If you get a ValueError: Unknown run spec name error, you should set up your PYTHONPATH as explained above, and then try again.

Debugging with models

The above run entry uses the openai/gpt2 model, which is a lightweight model that is reasonably fast, even when using only CPU inference without a GPU.

However, you might want to avoid waiting for model inference when implementing a scenario in order to speed up your iteration times. To do so, you can use the simple/model1, which simply echoes the last word in the prompt. Example helm-run command:

helm-run --run-entries custom:model=simple/model1 --suite custom --max-eval-instances 5

Note: Both the custom Scenario subclass and the custom run spec function will be added to custom Python modules that have to be importable by Python. The easiest way to do this is to place your custom Python modules under the current working directory and then run export PYTHONPATH=".:$PYTHONPATH" in your shell. Refer to the Importing Custom Modules documentation for other ways to do this.
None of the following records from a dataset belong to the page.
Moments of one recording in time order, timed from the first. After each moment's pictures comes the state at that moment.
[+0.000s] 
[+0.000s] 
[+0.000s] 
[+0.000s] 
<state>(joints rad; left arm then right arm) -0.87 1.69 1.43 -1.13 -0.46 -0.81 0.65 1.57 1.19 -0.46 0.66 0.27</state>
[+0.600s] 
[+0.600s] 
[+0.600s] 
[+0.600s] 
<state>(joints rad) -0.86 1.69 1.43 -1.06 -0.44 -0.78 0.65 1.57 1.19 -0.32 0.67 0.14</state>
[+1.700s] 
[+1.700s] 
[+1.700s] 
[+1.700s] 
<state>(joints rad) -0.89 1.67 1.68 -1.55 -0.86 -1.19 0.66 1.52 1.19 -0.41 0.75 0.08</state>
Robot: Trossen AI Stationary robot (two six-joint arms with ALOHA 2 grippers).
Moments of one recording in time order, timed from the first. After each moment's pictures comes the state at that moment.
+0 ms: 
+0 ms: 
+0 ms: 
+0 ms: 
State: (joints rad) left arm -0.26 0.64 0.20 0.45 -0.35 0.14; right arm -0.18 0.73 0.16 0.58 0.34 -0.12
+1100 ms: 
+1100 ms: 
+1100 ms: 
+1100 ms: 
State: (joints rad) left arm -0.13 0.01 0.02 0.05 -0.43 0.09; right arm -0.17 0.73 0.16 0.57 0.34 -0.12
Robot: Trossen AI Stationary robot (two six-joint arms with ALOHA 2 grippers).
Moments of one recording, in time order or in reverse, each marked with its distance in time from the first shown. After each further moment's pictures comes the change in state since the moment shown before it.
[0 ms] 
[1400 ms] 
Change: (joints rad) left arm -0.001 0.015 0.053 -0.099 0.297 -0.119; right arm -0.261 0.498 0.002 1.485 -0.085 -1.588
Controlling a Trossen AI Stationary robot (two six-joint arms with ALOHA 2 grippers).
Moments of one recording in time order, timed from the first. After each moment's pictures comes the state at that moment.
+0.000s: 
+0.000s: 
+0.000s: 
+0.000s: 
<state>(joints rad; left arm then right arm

Contributing your scenario

We welcome scenario contributions to HELM if they fit the following criteria:

  • It is commonly-used or notable benchmark (e.g. it has a published paper).
  • It uses publicly available datasets.
  • It fills a gap in coverage by HELM’s existing scenarios.

If your scenario fits this criteria, you should move the files to the conventional HELM locations, and open a pull request. Your *_scenario.py file should be placed in src/helm/benchmark/scenarios/ and your *_run_specs.py file should be placed in src/helm/benchmark/scenarios/. More documentation on the contributor workflow will be added later.